Thuy smiled. “I ran across a beach at midnight, with three children in tow, hoping not to get shot and find a spot on the boat. When I left Vietnam, Patch. It wasn’t romantic.” She leaned over and kissed him, a chaste little peck against his wine-wet mouth. “I should go, Patch. I haven’t been up this late in years.”

He felt their time slipping away. Her kiss gave him that shivery energy of being twenty-five. At least inside. “Come down to the beach with me.”

“I thought you retired from sales.”

“Well, honey, if I have to sell you on the idea—”

“You didn’t sneak another one of those pills, did you?”

“Don’t need ’em.”

“Shameless.”

“We don’t have time for shame. Listen, we’ll just get the sand in between our toes.” His voice went husky and he took the wineglass from her hands. “It feels good, the sand wet against your skin.”

“Patch.”

“Baby.” He kissed her gently, almost shyly. He felt the neediness in his own kiss, the hopeful wondering — not felt since high school, before the marines, before selling drilling equipment for so many years, before cancer took Martha and left him alone — if there was going to be any dessert on his plate. He loved Thuy but had never broken the habit of lovemaking as careful conquest.

“I’m too old for anyone to call baby,” Thuy said.

“Never too young,” Patch said. “Let’s go.” He took her hands in both of his and stood. Gentle insistence worked wonders. After a moment, she stood with him.

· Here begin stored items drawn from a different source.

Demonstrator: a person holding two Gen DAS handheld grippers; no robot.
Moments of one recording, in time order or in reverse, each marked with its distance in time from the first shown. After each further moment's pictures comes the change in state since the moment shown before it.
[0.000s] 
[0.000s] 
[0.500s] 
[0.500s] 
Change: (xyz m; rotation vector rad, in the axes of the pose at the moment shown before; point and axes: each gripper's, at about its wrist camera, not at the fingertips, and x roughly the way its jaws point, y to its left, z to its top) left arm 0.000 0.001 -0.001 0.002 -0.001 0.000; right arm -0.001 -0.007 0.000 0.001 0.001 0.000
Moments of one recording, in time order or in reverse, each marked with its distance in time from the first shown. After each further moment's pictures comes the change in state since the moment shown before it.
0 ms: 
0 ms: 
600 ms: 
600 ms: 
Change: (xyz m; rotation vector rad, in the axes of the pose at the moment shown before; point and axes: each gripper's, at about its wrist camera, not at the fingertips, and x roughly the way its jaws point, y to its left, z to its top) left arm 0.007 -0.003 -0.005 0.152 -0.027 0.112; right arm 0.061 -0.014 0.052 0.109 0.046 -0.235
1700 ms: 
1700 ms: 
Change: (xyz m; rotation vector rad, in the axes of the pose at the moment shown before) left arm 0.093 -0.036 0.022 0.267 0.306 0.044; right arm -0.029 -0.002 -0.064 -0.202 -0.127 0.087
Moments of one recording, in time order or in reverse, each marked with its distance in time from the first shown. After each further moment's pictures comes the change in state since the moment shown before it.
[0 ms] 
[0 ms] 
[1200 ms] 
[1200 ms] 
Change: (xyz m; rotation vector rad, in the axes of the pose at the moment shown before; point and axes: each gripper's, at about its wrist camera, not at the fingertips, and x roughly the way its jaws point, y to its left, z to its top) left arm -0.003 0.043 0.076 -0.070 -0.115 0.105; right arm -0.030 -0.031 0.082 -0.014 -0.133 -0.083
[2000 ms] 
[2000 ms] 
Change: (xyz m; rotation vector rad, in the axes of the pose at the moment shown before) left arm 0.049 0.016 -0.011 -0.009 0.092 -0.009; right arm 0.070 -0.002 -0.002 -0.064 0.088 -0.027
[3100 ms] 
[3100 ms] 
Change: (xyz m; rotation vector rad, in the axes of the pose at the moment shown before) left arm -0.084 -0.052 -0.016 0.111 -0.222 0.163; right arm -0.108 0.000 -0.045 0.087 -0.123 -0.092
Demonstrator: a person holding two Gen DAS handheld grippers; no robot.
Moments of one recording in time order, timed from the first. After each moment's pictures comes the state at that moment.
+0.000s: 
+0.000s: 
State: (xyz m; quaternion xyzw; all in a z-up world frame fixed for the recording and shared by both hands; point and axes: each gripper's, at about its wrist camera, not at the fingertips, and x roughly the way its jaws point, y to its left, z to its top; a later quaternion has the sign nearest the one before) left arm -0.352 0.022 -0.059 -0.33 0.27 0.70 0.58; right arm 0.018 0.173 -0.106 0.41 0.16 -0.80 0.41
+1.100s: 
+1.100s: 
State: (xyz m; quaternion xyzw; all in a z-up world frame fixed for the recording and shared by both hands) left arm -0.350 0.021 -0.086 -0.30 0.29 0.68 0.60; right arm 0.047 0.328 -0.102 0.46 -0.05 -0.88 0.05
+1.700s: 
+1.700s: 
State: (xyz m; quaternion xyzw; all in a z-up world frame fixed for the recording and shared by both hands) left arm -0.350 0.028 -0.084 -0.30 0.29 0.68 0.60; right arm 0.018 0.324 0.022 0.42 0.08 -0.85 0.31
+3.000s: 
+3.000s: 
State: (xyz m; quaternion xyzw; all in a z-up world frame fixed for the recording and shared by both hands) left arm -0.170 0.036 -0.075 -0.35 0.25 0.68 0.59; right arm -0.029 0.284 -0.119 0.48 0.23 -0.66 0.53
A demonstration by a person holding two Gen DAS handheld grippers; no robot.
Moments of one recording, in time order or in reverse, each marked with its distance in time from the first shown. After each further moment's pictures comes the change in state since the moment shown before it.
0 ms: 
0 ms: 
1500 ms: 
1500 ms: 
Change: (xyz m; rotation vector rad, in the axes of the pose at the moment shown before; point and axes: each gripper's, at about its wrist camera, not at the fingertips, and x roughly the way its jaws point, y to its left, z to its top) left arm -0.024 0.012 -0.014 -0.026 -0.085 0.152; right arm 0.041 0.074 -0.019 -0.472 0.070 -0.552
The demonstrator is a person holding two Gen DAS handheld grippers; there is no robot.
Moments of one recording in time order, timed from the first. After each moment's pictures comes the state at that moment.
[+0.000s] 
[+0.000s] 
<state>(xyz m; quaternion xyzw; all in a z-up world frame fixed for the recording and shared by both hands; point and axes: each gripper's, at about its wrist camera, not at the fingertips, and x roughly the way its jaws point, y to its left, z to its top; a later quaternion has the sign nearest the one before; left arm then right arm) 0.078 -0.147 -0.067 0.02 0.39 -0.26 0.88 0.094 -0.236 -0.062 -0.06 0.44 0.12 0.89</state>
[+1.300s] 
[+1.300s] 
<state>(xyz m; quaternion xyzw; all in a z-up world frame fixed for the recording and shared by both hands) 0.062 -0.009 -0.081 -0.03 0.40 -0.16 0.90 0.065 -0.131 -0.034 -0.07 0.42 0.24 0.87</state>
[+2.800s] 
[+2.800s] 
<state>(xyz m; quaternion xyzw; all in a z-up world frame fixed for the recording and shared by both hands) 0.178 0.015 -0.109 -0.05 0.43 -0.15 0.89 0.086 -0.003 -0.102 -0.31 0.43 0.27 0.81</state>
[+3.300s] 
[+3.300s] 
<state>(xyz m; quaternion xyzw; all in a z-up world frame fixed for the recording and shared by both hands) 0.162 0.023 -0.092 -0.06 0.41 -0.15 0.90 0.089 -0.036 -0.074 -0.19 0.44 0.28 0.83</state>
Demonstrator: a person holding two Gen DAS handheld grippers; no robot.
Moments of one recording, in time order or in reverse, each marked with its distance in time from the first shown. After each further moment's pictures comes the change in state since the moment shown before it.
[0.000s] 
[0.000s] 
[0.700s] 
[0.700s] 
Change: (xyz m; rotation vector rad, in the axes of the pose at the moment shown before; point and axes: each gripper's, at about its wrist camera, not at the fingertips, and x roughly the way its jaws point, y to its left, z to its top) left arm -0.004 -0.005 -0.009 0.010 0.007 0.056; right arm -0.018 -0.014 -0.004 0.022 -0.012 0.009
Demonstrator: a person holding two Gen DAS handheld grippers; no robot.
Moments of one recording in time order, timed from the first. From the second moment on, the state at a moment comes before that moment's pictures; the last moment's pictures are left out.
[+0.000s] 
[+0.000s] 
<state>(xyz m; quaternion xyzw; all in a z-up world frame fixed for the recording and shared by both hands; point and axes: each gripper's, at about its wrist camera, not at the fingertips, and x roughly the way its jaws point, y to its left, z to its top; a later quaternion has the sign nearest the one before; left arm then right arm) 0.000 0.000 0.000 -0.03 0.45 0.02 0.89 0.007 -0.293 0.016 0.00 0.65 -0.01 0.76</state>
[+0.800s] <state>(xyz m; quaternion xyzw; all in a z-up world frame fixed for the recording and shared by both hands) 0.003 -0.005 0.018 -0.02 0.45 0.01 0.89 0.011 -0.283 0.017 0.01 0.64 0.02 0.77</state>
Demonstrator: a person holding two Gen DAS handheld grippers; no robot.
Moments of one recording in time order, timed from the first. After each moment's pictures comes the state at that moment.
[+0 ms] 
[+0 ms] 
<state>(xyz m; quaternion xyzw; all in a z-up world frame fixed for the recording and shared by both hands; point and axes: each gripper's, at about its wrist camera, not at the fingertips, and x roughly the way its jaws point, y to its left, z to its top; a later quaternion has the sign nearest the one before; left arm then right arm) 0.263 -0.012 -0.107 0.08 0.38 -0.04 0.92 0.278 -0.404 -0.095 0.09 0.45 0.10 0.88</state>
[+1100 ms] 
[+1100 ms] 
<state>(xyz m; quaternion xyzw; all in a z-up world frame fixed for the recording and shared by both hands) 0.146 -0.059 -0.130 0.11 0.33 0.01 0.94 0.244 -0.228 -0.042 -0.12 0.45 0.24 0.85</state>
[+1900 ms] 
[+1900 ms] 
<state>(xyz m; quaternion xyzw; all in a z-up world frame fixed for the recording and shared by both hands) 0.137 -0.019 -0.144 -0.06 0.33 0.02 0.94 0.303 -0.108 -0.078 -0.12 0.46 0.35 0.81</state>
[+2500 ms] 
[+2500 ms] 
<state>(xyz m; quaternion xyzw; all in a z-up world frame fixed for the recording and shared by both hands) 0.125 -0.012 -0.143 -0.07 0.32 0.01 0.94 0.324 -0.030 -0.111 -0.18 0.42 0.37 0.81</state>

The night was clear but the moon was an ill-lit curve. Patch frowned, because he loved the moonlight on the bay, on the sands, on the high grasses. It silvered the world, made it lovely as a dream. Tonight was too dark. He and Thuy walked down the long path, a line of gravel threading through the salt grass, down to a small curve of beach. The blackjack oaks, gnarled and bent from the constant wind from St. Leo Bay, were dark, twisted claws in the thick night. They slipped off their shoes — boots and socks for him, espadrilles for her — and they walked to the edge of the surf, the summer-warm water tickling their toes.

“The Milky Way.” Thuy pointed at the wash of stars. “We call it v….” “What do you call kissing?”

Hon nhau.” She ran a finger down his spine and he grinned at her. “I counted those same stars as a little girl. I wanted to know exactly how many there were, I wanted them all. Like most children I was a little greedy.”

“I’m greedy for you,” Patch said.

They kissed, she leaned into him, the surf wetting the cuffs on his jeans. He slid a worn hand under the silk of her blouse when he heard a motor rev steadily, then purr and die. He leaned back from her.

“Patch?”

“Listen.”

He heard it again, a truck motor, the engine rumbling, a door slamming, down the beach and over to the west, deep in the grasslands, in a thick growth of oaks, from the southern end of Black Jack Point.

“Goddamn it,” he said.

“What is it?”

“Kids joy-riding on my land.” He walked up the beach, smacked sand off the bottom of his feet, hopped, pulled on socks, yanked on his cowboy boots.

“Let them be. Let’s count the stars.”

“They’re trespassing,” he said. “Digging ruts in my land.”

“Maybe they’re looking for a makeout spot.”

“Not here. This is our spot.”

“Just call the police,” she said.

“Naw. I’m gonna go talk to them. You go on back to the house.”

“No.” She slipped on her flats. “I’ll go with you.”

“Might be snakes out there.”

“I’m not afraid.” She slipped her hand into his. “I show you how to lecture kids.”

They walked up the beach, into the grasslands, into the darkness.